**What you should do:**
Give again, word for word, each line below starting at the one that contains "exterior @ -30" and ending at the one that contains "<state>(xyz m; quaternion".
───── Records for the task ─────
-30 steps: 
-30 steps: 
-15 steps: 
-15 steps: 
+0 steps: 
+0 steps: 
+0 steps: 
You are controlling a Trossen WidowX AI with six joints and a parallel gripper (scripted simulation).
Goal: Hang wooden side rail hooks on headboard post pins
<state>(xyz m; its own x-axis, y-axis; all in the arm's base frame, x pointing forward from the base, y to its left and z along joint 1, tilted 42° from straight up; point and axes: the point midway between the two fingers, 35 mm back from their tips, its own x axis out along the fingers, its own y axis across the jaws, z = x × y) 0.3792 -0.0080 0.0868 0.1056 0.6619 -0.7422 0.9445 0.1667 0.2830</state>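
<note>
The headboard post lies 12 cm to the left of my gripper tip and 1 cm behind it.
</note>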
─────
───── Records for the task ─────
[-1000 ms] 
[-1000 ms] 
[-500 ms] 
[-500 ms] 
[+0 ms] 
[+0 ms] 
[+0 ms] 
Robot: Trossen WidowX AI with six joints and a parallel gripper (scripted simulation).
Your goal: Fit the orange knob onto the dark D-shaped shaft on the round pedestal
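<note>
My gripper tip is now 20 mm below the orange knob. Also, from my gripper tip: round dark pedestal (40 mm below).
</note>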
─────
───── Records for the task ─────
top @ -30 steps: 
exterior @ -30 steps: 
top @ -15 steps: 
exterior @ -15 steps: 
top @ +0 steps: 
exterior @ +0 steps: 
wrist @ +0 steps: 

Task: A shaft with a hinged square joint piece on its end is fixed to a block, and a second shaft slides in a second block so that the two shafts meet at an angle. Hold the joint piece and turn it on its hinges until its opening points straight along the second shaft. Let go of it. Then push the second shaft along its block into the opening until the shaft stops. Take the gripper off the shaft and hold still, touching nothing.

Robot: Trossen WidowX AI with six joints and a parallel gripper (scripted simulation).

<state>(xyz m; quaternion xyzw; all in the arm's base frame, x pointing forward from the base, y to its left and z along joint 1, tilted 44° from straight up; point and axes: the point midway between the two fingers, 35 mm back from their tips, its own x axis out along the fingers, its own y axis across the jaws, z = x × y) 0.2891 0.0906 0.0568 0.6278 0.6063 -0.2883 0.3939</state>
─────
**Exercise result:**
exterior @ -30 steps: 
top @ -15 steps: 
exterior @ -15 steps: 
top @ +0 steps: 
exterior @ +0 steps: 
wrist @ +0 steps: 

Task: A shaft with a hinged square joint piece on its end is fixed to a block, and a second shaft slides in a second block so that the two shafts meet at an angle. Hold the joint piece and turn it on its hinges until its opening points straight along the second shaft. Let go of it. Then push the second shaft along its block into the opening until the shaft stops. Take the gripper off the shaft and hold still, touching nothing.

Robot: Trossen WidowX AI with six joints and a parallel gripper (scripted simulation).

<state>(xyz m; quaternion xyzw; all in the arm's base frame, x pointing forward from the base, y to its left and z along joint 1, tilted 44° from straight up; point and axes: the point midway between the two fingers, 35 mm back from their tips, its own x axis out along the fingers, its own y axis across the jaws, z = x × y) 0.2891 0.0906 0.0568 0.6278 0.6063 -0.2883 0.3939</state>

The output contains nothing further.